Artificial intelligence is no longer a secret known only to a select few. Today, it is the minimum standard that companies must meet to compete and avoid falling behind, regardless of the industry we are talking about.
Based on this, what are the trends that are transforming the way we understand and use AI looking toward the future? We have chosen 5 of them based on our work with different organizations. Learn about them one by one.
AI Agents and Autonomous Systems
The big difference between artificial intelligence that only answers questions and the kind that actually generates value for a company is very simple: the ability to execute actions.
AI agents represent precisely that leap: they are no longer limited to conversation, but can take on specific objectives, make decisions within certain limits, and complete tasks from start to finish with little human intervention.
It is a scenario full of opportunities for sales, operations, and customer service, as an agent will be able to:
- Classify leads.
- Prepare follow-ups.
- Update the CRM.
- Respond to frequent requests.
- Escalate complex cases.
For you, this means fewer repetitive tasks, shorter response times, and teams that dedicate more energy to activities with greater commercial and strategic impact.
The transformation is clear. According to Symphony Solutions, 57% of companies use AI agents, and they add that, in relation to 2026, the % of enterprise applications with agent-specific tasks exceeds the 2025 figures by 5 percentage points.
Multi-Agent System Orchestration
Multi-agent orchestration comes into play when a single assistant is no longer enough to solve problems or establish complex workflows.
Imagine that you have a small digital team. Each agent performs a specific function while collaborating with others, taking on tasks that previously required multiple people and platforms in action.
From a business perspective, it is a particularly useful framework for processes that cross multiple areas.
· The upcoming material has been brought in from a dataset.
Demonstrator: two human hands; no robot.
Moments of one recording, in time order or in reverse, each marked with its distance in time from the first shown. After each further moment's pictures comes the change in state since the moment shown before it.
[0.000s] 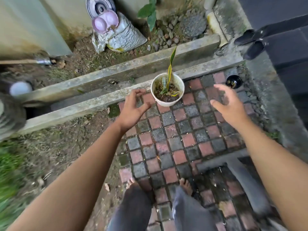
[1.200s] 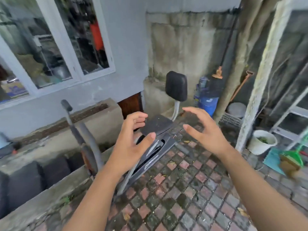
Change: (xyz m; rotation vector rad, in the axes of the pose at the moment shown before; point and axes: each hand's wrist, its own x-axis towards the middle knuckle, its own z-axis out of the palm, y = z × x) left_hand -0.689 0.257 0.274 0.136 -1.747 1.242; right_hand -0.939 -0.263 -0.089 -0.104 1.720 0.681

Look at this example:
- One agent captures a customer's request.
- Another agent validates your availability.
- A third one checks contracts or inventories.
- The fourth and final agent generates the final response.
Azumo reports that the global multi-agent models market will grow at a CAGR of 48.5% through 2030. This tells us about a growing demand that prioritizes systems capable of managing complexity rather than simple tasks.
The value is not only in automating, but in better coordinating work between areas, reducing operational friction, and creating faster, traceable, and scalable processes.
Edge Artificial Intelligence (Edge AI)
It involves processing information closer to where it is generated, instead of always relying on a centralized cloud. This reduces latency, improves privacy, and keeps your operation running even in scenarios with unstable connectivity.
The projection from EICTA estimates that the global Edge AI market will be worth 163 billion dollars by 2033. In 2026, that value is around 14.8 billion, which tells us about a demand that will grow exponentially in the medium and long term.
In practical terms, Edge AI directly impacts industries with a physical presence, mobility, or sensitive data. Specific cases include:
- Retail.
- Logistics.
- Manufacturing.
- Healthcare.
- Security.
A store can analyze images in real time to prevent losses, a supply chain can detect failures before they escalate, and a field operation can make immediate decisions without waiting for a response from a remote server.
For you, the advantage is clear: more speed, less external dependency, and better capabilities to act precisely when the event occurs.
Artificial Intelligence for IT Operations (AIOps)
The management of technological infrastructure and operations with the support of artificial intelligence already has a name: AIOps.
It is not a replacement for your IT team, but rather a reinforcement designed to help your talent detect patterns, prioritize alerts, anticipate incidents, and reduce the time required to investigate repetitive problems.
Data from Global Growth Insights indicate that 72% of companies currently prioritize AI automation of everything related to technology and information. Putting this into practice is not optional, but rather a minimum requirement for productivity.
In companies with critical systems, it is a key factor in minimizing interruptions that could compromise operations, ensuring greater stability and continuity for your business.
In addition, AIOps helps turn scattered data into useful decisions. Your company moves from reacting late to anticipating incidents before they affect revenue, reputation, or customer experience.
Repository Intelligence
Repository intelligence takes AI far beyond reading isolated code. Its value lies in understanding the complete context of a repository:
- How the files relate to each other.
- What decisions were made previously.
- How a functionality evolved.
- What impact a change may have on different parts of the system.
It is about having AI understand the "why" of a repository, not just the "what."
The benefits of this are clear. You reduce the onboarding time for new developers, improve the quality of reviews, and accelerate software modernization or legacy software maintenance tasks.
If you work with custom software, this framework will be extremely valuable. It not only improves the productivity of your technical team, but also protects your operational continuity and minimizes costs associated with errors, rework, and technical debt.